Your veterinarian will typically begin by asking you a few questions about the horse’s history and clinical signs. Typically the horse’s temperature, pulse, and respiration is taken and recorded. Your veterinarian may also listen to the horse’s respiratory and gastro-intestinal sounds. Depending on the owner’s concerns, horse’s health history, and physical exam findings, you vet may suggest additional diagnostics such as blood work, ultrasound, and a variety of other diagnostics. Depending on the results of the diagnostic tests, you and your veterinarian will formulate a plan for treatment and management of your horse’s health issue.

Examples of types of exams and a brief description are provided below:

Colic Exam: Performed when the horse is believed to be experiencing abdominal pain. In addition to the basic TPR, the GI sounds are particularly focused on. Treatment recommendations will be made based on the severity of colic signs and results of the colic exam. Colic exams often include a colic rectal exam to palpate for internal gastro-intestinal abnormalities.

Dental/Oral Exam: An exam of the horse’s mouth and/or teeth. This may be performed if the owner has concerns about the horse’s chewing ability or if a problem is suspected with the horse’s teeth.

Dermatology Exam: Performed when there is a concern about the horse’s skin such as hair loss, scabs, bumps, lumps, masses, pigmentation changes, etc. In some cases, biopsies may be needed to reach a conclusive diagnosis.

Health Certificate Exam: A brief physical exam performed on a horse requiring a health certificate for travel. This exam must be performed within 30 days of travel for the health certificate to be valid.

Insurance Exam: A physical exam required prior to insuring a horse.

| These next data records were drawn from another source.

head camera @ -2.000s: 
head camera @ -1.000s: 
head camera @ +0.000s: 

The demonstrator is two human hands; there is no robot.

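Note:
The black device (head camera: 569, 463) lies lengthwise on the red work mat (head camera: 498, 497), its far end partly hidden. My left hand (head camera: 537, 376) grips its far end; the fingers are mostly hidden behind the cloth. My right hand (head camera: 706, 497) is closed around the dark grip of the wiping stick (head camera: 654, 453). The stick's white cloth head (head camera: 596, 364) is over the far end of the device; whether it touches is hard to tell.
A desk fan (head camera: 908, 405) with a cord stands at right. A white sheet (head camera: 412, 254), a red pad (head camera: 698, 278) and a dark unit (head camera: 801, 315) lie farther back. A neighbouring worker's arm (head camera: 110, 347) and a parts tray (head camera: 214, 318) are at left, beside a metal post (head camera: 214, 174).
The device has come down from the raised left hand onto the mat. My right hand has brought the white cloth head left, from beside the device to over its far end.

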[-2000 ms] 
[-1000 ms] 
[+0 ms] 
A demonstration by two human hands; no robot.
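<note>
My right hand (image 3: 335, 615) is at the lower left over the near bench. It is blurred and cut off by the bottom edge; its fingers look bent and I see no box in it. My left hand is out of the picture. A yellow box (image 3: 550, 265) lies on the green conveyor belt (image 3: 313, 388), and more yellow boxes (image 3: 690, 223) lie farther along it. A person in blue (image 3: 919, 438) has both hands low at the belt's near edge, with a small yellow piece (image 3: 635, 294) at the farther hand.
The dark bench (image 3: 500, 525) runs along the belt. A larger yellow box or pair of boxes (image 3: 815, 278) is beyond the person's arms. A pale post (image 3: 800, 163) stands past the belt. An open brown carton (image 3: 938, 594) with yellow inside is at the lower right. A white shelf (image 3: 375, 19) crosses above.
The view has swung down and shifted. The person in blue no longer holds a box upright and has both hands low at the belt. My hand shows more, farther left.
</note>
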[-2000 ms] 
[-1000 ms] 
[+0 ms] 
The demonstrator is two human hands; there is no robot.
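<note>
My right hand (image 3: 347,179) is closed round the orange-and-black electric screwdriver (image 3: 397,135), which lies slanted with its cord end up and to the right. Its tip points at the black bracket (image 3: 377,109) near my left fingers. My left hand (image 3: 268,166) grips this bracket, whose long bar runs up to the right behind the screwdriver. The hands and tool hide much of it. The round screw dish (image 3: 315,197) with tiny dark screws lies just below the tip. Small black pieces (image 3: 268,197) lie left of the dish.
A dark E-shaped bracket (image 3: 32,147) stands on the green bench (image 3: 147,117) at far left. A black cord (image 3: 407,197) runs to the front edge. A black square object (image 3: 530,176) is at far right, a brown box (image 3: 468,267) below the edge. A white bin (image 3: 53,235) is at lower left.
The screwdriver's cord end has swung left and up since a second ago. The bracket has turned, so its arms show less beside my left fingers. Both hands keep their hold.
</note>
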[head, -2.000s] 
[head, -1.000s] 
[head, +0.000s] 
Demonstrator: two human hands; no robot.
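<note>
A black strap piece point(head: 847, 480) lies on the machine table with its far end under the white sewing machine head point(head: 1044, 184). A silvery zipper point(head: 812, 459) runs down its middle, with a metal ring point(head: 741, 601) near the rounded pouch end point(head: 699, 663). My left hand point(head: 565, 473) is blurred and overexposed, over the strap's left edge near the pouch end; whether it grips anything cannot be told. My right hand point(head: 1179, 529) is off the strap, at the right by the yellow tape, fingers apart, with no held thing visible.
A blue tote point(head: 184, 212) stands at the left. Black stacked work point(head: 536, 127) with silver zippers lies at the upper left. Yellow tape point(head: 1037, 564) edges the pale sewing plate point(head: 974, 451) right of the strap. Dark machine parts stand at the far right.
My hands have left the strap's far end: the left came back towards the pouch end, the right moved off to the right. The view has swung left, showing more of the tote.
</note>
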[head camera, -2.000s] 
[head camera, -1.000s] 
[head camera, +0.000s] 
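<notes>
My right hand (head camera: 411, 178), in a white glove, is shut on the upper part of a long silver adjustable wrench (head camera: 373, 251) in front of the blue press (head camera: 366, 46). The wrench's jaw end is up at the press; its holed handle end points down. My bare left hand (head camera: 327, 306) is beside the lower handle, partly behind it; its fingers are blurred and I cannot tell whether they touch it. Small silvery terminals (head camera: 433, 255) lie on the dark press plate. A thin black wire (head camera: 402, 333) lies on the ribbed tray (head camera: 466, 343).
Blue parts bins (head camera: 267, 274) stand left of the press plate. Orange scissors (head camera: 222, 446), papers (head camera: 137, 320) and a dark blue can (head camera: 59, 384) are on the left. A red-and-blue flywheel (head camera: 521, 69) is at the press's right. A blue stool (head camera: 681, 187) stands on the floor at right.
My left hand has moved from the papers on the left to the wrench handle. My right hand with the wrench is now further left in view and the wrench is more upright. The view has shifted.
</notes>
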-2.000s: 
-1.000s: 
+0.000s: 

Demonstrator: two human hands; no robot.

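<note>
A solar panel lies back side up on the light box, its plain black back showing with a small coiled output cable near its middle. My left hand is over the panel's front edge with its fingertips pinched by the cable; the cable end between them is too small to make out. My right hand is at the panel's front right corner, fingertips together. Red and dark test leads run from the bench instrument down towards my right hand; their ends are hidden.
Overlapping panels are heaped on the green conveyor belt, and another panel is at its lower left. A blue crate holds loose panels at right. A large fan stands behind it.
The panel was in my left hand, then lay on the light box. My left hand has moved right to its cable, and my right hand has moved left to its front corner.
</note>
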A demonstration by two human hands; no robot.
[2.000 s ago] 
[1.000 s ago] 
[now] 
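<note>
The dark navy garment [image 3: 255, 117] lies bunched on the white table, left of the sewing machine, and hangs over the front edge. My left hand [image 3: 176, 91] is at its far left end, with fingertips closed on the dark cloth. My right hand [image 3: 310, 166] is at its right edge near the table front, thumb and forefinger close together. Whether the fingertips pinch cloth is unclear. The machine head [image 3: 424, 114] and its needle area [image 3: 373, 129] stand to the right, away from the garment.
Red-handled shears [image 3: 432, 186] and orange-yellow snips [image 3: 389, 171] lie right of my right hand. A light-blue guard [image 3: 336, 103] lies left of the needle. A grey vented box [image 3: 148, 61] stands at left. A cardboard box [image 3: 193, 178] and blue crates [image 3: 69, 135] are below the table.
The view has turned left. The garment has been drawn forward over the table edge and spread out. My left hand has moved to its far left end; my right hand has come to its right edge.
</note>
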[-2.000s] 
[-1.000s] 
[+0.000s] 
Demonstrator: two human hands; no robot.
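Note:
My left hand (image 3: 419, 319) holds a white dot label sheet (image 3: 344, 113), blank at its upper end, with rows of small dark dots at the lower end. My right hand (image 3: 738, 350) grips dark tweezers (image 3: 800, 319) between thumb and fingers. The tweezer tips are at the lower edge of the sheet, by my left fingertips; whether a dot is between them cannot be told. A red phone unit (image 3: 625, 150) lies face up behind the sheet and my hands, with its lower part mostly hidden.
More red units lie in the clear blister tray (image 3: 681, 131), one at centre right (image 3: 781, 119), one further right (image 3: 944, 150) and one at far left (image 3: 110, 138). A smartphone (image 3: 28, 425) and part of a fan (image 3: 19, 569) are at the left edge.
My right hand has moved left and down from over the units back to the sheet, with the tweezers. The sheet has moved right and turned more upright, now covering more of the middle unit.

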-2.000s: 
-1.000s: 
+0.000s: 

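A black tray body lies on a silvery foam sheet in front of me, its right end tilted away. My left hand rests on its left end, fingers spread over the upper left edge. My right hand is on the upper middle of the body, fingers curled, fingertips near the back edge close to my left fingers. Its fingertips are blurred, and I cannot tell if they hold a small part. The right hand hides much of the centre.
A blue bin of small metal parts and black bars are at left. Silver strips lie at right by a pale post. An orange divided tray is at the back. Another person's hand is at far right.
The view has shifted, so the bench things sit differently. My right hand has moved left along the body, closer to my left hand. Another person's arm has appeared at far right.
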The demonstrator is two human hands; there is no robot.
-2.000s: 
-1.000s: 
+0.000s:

Lameness Exam: Performed when the owner is concerned pain originating from the horse’s limbs. The horse may be presenting with an obvious head-bob or limp, or simply with the complaint of decreased performance. Typically the horse’s legs and hooves are examined and the horse is lunged or trotted in hand for detection of lameness. Flexion tests of the horse’s joints may be performed and nerve or joint blocks may be done to localize the source of the lameness.

Neonatal Exam: An exam performed on a newborn foal to look for potential health issues. The umbilicus may be dipped with iodine and the foal may be administered an enema to ensure passage of the meconium. It is strongly recommended that all foals are tested for IgG levels 12 hours after standing and nursing for the first time to ensure adequate ingestion and absorption of colostrum and the important antibodies it contains.

Ophthalmic Exam: An examination of the horse’s eye(s). This exam may involve staining of the horse’s eye to look for ulcers or scratches. A special scope and light (Ophthalmoscope) is used to look at the back of the horse’s eye.

Physical Exam: A general exam of the horse for a variety of concerns

Postpartum Exam: An examination of a mare after she has foaled. In addition to a physical exam, the mare will also be examined for evidence of vaginal tearing or trauma.

Pre-purchase Exam: A complete and comprehensive exam performed at the request of the buyer. This exam includes a basic physical exam, oral exam, ophthalmic exam, and lameness exam. Additional exams or diagnostics may be performed at an additional cost such as a coggins test, blood work/testing, health certificate exam, radiographs, etc.

Progress Exam: A follow-up exam to determine if the horse is improving on the prescribed treatment or management strategies previously recommended.

Reproductive Exam: An examination of a mare for reproductive purposes. This may involve rectally ultrasounding the mare to look at her ovarian follicles and uterus and/or a vaginal speculum exam.

Wellness Exam: An annual exam typically performed during routine preventative care visits to monitor for general ill-health such as heart and lung problems, temperature, body condition, etc.

Wound Exam: An examination of a wound of any sort to a horse’s body. Depending on the extent of the wound, your veterinarian will determine if stitched are necessary, if bandaging is appropriate, or if topical wound treatment is required and to what extent. If a horse’s tetanus vaccine is not up-to-date, a booster should be given immediately.